* **About this exercise**
Each record below should be output verbatim, without pictures.

* **Entries shown**

------------------------------------------------------------

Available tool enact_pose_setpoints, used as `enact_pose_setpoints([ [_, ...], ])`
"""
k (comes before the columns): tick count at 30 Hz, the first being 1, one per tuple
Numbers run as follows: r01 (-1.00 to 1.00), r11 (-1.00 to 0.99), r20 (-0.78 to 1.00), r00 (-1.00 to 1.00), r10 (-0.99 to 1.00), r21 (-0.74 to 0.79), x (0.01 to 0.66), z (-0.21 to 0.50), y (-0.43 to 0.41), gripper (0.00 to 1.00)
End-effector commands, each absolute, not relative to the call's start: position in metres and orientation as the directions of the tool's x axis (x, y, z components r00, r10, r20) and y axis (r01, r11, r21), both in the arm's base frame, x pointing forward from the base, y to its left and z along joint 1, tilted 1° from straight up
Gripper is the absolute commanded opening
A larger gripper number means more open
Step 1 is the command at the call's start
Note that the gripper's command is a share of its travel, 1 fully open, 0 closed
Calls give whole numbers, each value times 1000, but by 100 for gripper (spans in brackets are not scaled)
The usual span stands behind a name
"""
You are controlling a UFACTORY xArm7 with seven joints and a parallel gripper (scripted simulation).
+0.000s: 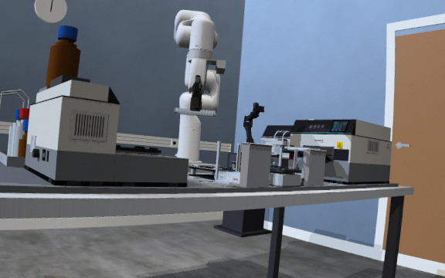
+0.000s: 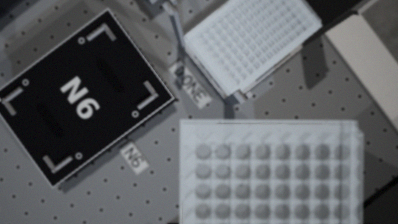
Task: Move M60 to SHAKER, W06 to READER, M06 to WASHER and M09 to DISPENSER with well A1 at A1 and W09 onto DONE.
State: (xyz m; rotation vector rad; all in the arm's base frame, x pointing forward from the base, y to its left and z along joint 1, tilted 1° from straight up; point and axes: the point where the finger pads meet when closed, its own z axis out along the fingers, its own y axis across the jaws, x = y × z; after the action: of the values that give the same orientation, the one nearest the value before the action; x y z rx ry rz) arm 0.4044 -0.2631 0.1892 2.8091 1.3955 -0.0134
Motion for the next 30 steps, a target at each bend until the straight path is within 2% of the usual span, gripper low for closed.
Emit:
enact_pose_setpoints([
  [1,783,-622,-12,623,782,8,406,191,-253,0],
  [30,594,-805,-9,805,594,11,414,190,-167,0],
])
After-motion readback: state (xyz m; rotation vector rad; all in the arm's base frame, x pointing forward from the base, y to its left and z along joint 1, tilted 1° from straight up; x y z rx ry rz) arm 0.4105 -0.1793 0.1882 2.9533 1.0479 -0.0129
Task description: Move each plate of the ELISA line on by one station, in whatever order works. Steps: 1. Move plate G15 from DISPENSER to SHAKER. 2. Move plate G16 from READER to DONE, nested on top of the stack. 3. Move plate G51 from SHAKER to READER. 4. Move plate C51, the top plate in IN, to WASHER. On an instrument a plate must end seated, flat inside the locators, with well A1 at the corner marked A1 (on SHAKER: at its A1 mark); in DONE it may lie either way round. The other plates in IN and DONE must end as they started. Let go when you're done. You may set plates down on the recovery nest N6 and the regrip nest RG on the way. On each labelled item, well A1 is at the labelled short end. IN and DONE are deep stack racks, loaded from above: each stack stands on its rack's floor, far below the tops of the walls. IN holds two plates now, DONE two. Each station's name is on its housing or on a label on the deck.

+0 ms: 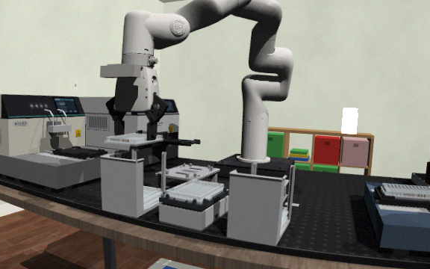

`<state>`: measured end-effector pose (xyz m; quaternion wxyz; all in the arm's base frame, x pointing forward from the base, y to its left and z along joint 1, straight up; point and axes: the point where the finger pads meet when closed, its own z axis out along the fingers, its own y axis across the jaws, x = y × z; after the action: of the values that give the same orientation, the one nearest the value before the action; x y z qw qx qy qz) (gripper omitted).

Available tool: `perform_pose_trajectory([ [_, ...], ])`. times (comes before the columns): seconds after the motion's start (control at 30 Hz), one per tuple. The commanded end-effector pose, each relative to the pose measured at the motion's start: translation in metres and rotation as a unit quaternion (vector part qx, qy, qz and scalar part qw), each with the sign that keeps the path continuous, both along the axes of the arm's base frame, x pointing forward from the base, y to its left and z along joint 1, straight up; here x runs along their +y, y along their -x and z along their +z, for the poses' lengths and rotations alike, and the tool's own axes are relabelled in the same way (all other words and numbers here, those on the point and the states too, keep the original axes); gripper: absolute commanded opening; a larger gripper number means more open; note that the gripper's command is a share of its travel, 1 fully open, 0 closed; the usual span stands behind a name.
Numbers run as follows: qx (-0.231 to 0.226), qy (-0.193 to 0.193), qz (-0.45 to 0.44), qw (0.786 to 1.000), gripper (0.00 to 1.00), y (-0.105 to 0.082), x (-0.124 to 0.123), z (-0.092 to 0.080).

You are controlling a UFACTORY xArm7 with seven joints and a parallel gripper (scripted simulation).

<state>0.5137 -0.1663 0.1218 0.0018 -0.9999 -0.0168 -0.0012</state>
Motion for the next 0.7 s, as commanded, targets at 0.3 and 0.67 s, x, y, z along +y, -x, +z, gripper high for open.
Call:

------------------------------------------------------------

* **Response below**
Available tool enact_pose_setpoints, used as `enact_pose_setpoints([ [_, ...], ])`
"""
k (comes before the columns): tick count at 30 Hz, the first being 1, one per tuple
Numbers run as follows: r01 (-1.00 to 1.00), r11 (-1.00 to 0.99), r20 (-0.78 to 1.00), r00 (-1.00 to 1.00), r10 (-0.99 to 1.00), r21 (-0.74 to 0.79), x (0.01 to 0.66), z (-0.21 to 0.50), y (-0.43 to 0.41), gripper (0.00 to 1.00)
End-effector commands, each absolute, not relative to the call's start: position in metres and orientation as the directions of the tool's x axis (x, y, z components r00, r10, r20) and y axis (r01, r11, r21), both in the arm's base frame, x pointing forward from the base, y to its left and z along joint 1, tilted 1° from straight up
Gripper is the absolute commanded opening
A larger gripper number means more open
Step 1 is the command at the call's start
Note that the gripper's command is a share of its travel, 1 fully open, 0 closed
Calls give whole numbers, each value times 1000, but by 100 for gripper (spans in brackets are not scaled)
The usual span stands behind a name
"""
You are controlling a UFACTORY xArm7 with seven joints and a parallel gripper (scripted simulation).
+0.000s: 
+0.000s: 
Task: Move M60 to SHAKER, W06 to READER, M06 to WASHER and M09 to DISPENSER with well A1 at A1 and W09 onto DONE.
State: (xyz m; rotation vector rad; all in the arm's base frame, x pointing forward from the base, y to its left and z along joint 1, tilted 1° from straight up; point and axes: the point where the finger pads meet when closed, its own z axis out along the fingers, its own y axis across the jaws, x = y × z; after the action: of the values that give the same orientation, the one nearest the value before the action; x y z rx ry rz) arm 0.4044 -0.2631 0.1892 2.8091 1.3955 -0.0134
Motion for the next 30 steps, a target at each bend until the straight path is within 2% of the usual span, gripper low for closed.
Emit:
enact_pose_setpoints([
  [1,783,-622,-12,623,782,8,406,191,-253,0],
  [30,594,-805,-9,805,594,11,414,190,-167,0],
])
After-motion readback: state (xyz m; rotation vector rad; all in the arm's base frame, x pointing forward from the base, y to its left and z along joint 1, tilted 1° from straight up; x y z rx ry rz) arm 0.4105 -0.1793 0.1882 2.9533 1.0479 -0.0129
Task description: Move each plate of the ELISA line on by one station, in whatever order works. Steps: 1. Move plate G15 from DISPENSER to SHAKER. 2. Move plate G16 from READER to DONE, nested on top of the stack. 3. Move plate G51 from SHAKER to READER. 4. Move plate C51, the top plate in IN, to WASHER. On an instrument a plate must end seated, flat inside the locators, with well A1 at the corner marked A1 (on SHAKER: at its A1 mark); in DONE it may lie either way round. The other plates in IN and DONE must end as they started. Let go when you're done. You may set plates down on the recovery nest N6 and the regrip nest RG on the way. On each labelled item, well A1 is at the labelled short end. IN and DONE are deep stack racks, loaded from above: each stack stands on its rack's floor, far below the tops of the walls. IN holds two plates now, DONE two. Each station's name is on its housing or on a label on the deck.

+0 ms: 

`<state>`: measured end-effector pose (xyz m; quaternion wxyz; all in the arm's base frame, x pointing forward from the base, y to its left and z along joint 1, straight up; point and axes: the point where the finger pads meet when closed, its own z axis out along the fingers, its own y axis across the jaws, x = y × z; after the action: of the values that give the same orientation, the one nearest the value before the action; x y z qw qx qy qz) (gripper omitted).

Available tool: `perform_pose_trajectory([ [_, ...], ])`. times (comes before the columns): seconds after the motion's start (control at 30 Hz), one per tuple. The commanded end-effector pose, each relative to the pose measured at the motion's start: translation in metres and rotation as a unit quaternion (vector part qx, qy, qz and scalar part qw), each with the sign that keeps the path continuous, both along the axes of the arm's base frame, x pointing forward from the base, y to its left and z along joint 1, straight up; here x runs along their +y, y along their -x and z along their +z, for the poses' lengths and rotations alike, and the tool's own axes are relabelled in the same way (all other words and numbers here, those on the point and the states too, keep the original axes); gripper: absolute commanded opening; a larger gripper number means more open; note that the gripper's command is a share of its travel, 1 fully open, 0 closed; the usual span stands behind a name.
Numbers run as follows: qx (-0.231 to 0.226), qy (-0.193 to 0.193), qz (-0.45 to 0.44), qw (0.786 to 1.000), gripper (0.00 to 1.00), y (-0.105 to 0.082), x (-0.124 to 0.123), z (-0.092 to 0.080).

You are controlling a UFACTORY xArm7 with seven joints and a parallel gripper (scripted simulation).

<state>0.5137 -0.1663 0.1218 0.0018 -0.9999 -0.0168 -0.0012</state>
Motion for the next 0.7 s, as commanded, targets at 0.3 and 0.67 s, x, y, z along +y, -x, +z, gripper high for open.
Call:

What the exercise required has been answered in full.